» PROBLEM TO SOLVE:
Without the pictures, give the entries below again exactly as written.

BEGIN DATA

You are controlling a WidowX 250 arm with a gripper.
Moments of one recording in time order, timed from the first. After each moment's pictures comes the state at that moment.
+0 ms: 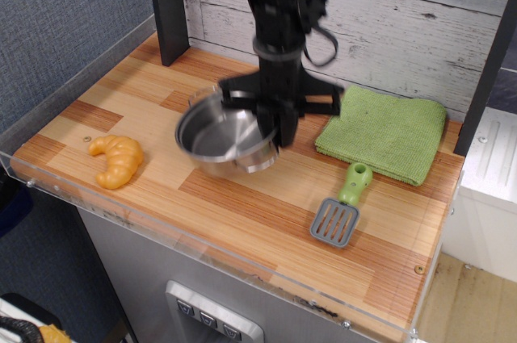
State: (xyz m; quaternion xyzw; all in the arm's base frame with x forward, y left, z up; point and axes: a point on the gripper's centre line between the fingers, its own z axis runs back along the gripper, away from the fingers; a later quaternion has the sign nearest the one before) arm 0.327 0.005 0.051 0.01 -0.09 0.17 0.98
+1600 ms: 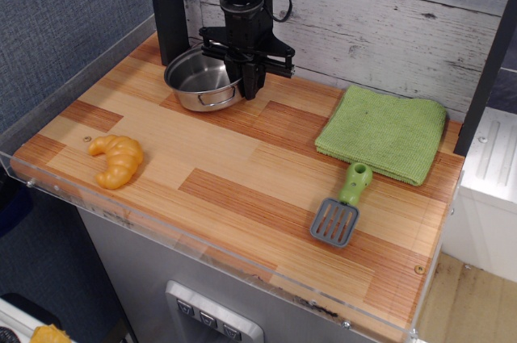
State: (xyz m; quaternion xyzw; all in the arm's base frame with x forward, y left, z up) arm 0.384 0.063 0.025 0.00 -0.07 0.02 1.00
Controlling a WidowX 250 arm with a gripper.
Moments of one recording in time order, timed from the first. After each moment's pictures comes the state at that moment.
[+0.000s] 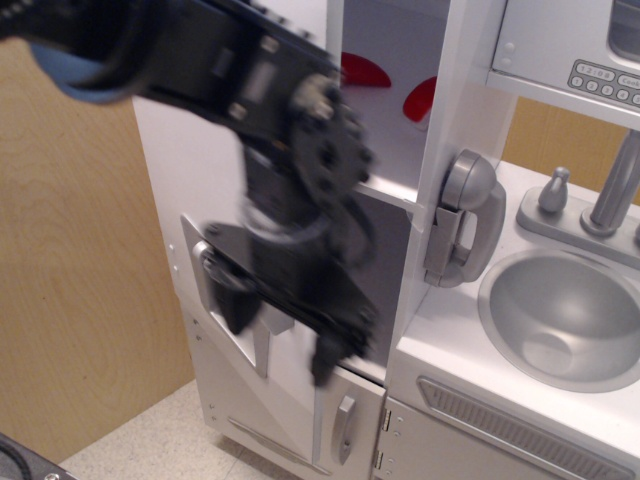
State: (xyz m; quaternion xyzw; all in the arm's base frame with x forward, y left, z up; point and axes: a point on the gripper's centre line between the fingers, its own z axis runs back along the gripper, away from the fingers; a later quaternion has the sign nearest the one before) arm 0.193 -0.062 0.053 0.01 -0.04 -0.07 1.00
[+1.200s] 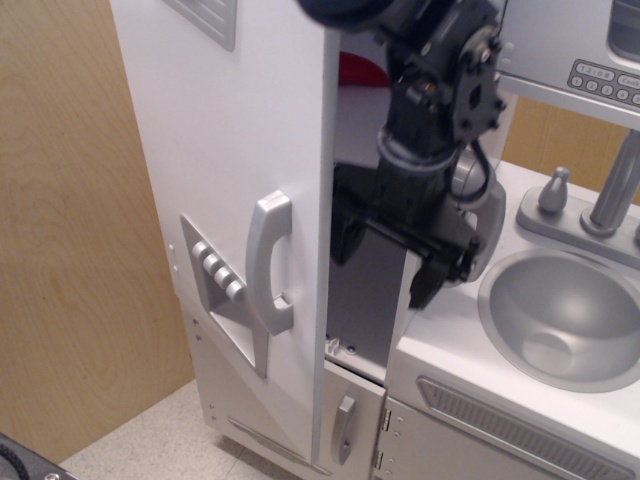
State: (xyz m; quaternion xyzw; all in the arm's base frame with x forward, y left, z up) arm 0.271 -0.076 0.045 0.04 -0.04 -0.06 1.00
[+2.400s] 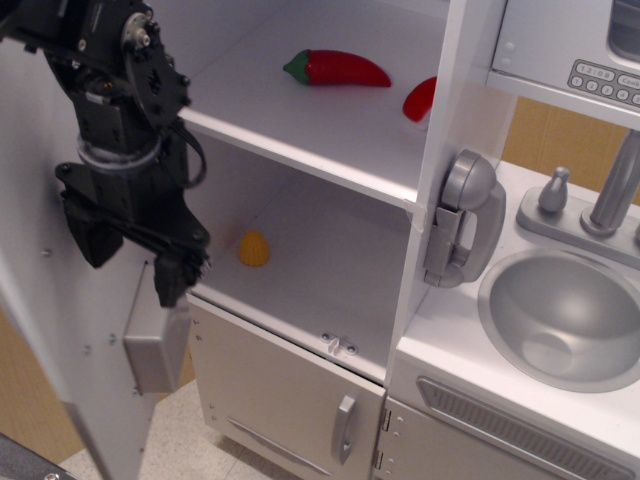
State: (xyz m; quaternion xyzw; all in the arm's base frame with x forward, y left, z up) arm 0.209 0.069 0.046 0.07 -0.04 0.00 1.00
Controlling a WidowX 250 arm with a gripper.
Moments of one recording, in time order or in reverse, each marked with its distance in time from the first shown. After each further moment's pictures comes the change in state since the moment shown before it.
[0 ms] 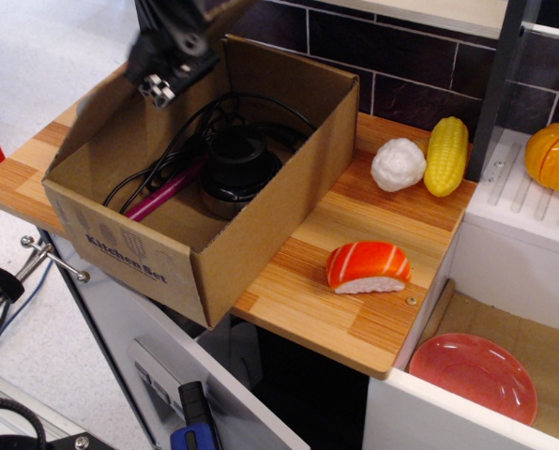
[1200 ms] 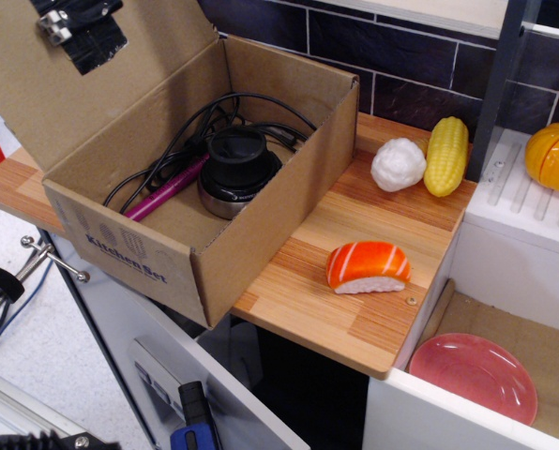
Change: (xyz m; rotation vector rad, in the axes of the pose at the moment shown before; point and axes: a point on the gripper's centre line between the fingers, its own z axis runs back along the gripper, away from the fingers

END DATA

» EXERCISE RESULT:
You are controlling a WidowX 250 arm with a gripper.
Moments of one recording in time order, timed from the first. After each moment's pictures comes the state at that moment.
+0 ms: 
State: (xyz m; quaternion xyzw; all in the arm's base frame with x forward, y left, z up; point and axes: a point on the gripper's centre line between the fingers, its own z axis runs back along the gripper, away from the fingers; a later quaternion has the sign nearest the one before) arm 0.327 0.005 0.051 0.01 -0.09 0.17 0.98
+1600 ms: 
State: (xyz m; quaternion xyzw; all in the arm's base frame with x forward, y left, z up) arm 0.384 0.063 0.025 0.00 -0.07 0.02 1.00
Controlling a WidowX 250 arm with a gripper.
Moments of one recording in time order, timed from the first. After each moment's pictures comes the state at that moment.
[+0.000s] 
State: (xyz m; quaternion xyzw; all in the arm's base frame with x forward, y left, z up; point and axes: a point on the gripper's centre line between the fingers, its own z axis runs back along the gripper, away from the fingers; a later quaternion has the sign nearest the one before) arm 0.193 -0.062 0.053 0.01 -0.04 -0.07 1.00
[+1.200s] 
State: (xyz m; quaternion xyzw; all in the arm's base frame with x forward, y left, z up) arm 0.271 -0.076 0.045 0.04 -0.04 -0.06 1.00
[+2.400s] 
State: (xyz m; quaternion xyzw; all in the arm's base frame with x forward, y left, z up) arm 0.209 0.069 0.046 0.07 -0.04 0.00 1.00
Controlling a WidowX 250 arm with a gripper.
Moments of one recording, in time order or in reverse, each marked with its distance in time from the first shown. After each further moment's pictures comes the change in state since the moment shown before it.
[0 ms] 
[1200 ms] 
Change: (xyz m; rotation vector rad, in the axes of the pose at the moment shown before; point and axes: a point on the gripper's centre line between the fingers, its own z axis runs back along the gripper, away from the fingers

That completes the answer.